西武池袋線沿線以外の世界は消えてしまった

 セカイ系によくあるやつ。アニメの視聴者的には劇中に登場しない地域なんて元々存在しないも同じだから、本当かどうかはあまり気にしなくていい。フレーバーくらいのもの。
 ちなみに「東の菌類は頭上高くそびえ立ち征服を高らかに宣言し、さらにその東ではゴートとの共存で獣の名は違えどもまさにこれ猪突猛進なり」とのセリフもあるが、地図を見た感じどうやら次話の東吾野駅とその次の武蔵横手駅のことっぽい。思ってたより直近の話だった。

 そういえば終点・池袋駅の直前に断線があるね。

ピックアップ

静留

 昔から友達の輪の中心にいたようだが、周りの人の気持ちを思いやるのは少し苦手な様子。それでもリーダー的な立場にいるのは持ち前の行動力ゆえか。
 基本的に自分の気持ちしか考えないからこそ意志決定が早く、一途で意志がぶれにくいということなのだろう。だから周りに人が集まる。撫子も玲実も晶も自分で目標を立てて最後までやり通すのが苦手そうなタイプだ。

撫子

 争いごとが嫌いとのことで、穏やかな性格の割にケンカを仲裁するときだけはビシッと言うべきことを言う。それ以外はあんまり自分の気持ちを強く主張せず、周りの空気に同調した発言を心掛けているように見える。
 サブリーダー的な立ち位置かと思いきや、玲実か晶が話していると極端に発言が少なくなる。撫子が口を開くときはだいたい周りも同じ意見でまとまりつつあるときだと思ってよさそう。

玲実

 意外にも4人のなかで一番冷静なようだ。ただの楽天家というわけではなく、無謀と感じたときはサンクコストバイアスに引っぱられずに素早く合理的な判断ができる。静留について行くことを最初に決めたのも彼女。
 反面、非建設的な話や状況が進展しない時間をじっと我慢するのは苦手らしい。晶とウマが合わないのは彼女の話に「だからどうしたいのか?」という部分が一向に出てこないからか。
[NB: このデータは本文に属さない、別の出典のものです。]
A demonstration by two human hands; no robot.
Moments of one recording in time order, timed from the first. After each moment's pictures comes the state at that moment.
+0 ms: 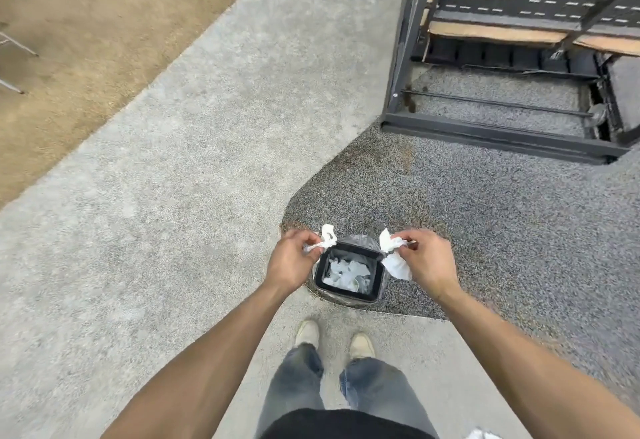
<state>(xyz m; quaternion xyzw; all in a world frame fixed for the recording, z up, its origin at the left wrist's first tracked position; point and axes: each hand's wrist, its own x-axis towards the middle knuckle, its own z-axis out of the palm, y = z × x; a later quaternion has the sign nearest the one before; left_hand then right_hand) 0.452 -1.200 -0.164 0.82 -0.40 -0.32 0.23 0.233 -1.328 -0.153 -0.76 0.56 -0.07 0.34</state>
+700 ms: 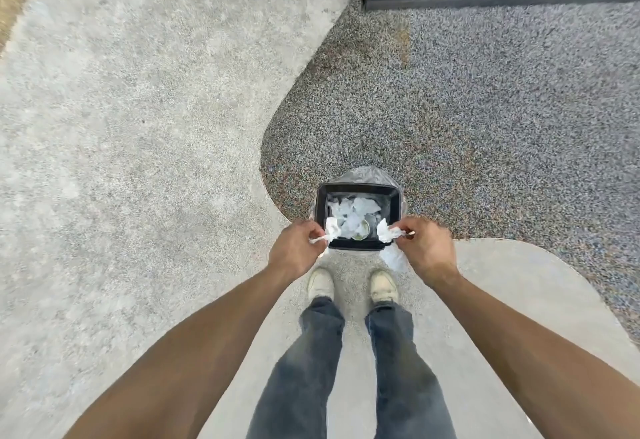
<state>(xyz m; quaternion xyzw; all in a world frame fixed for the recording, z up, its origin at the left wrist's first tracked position) 0.476 -1.237 -0.375 0.78 -0.42 -0.46 0.06 0.254 -1.316 -0.364 -0.64 0.66 0.08 0.39</state>
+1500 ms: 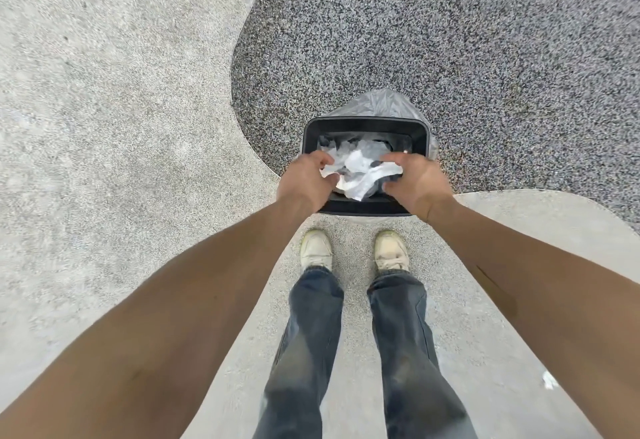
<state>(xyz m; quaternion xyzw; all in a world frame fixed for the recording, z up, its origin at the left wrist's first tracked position) 0.459 -1.288 -0.561 0.80 -0.41 -0.45 0.01 0.279 -1.350 -0.558 -0.66 0.61 0.17 0.40</state>
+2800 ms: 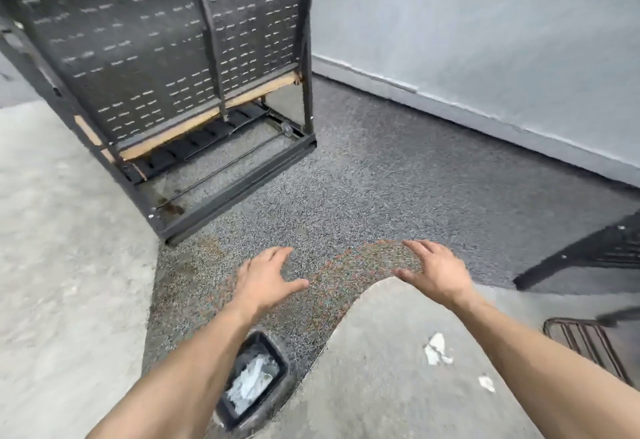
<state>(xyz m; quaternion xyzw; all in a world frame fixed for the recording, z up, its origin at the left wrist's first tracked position) 0.242 -1.332 -0.113 0.49 -0.84 -0.24 0.00 -0.057 -1.181 -0.106 -0.50 0.85 -0.06 0.14</state>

 臆病な性格なのが見て取れる。自分がこれからどうしたいのかを主張せず、周り(主に玲実)の言葉を否定するかたちでばかり意見表明するのは、失敗することを恐れているからだろう。
 裏を返せば、普段毒を吐きまくっているくせに友達とツルむのをやめないのは、自分に欠けている積極性を周りにリードしてもらうことで補っているからだといえる。読書家なだけに知識は豊富で、「今何をすればいいのか?」がはっきりわかっている場面でなら自信を持って行動できるようだ。

どっちでもよかった

 「無理して来なくてもよかったのに」

 撫子も、玲実も、晶も、その突き放した言葉にとっさに言い返すことができません。

 その通りだからです。
 3人に新宿まで行かなければならない理由はありません。
 まして、1日5分しか話せない善治郎に根気強く電車の運転を教わるほどの熱量なんてあろうはずがありません。
 葉香のことだって、行方不明になってからの2年間でとっくに諦めがついていました。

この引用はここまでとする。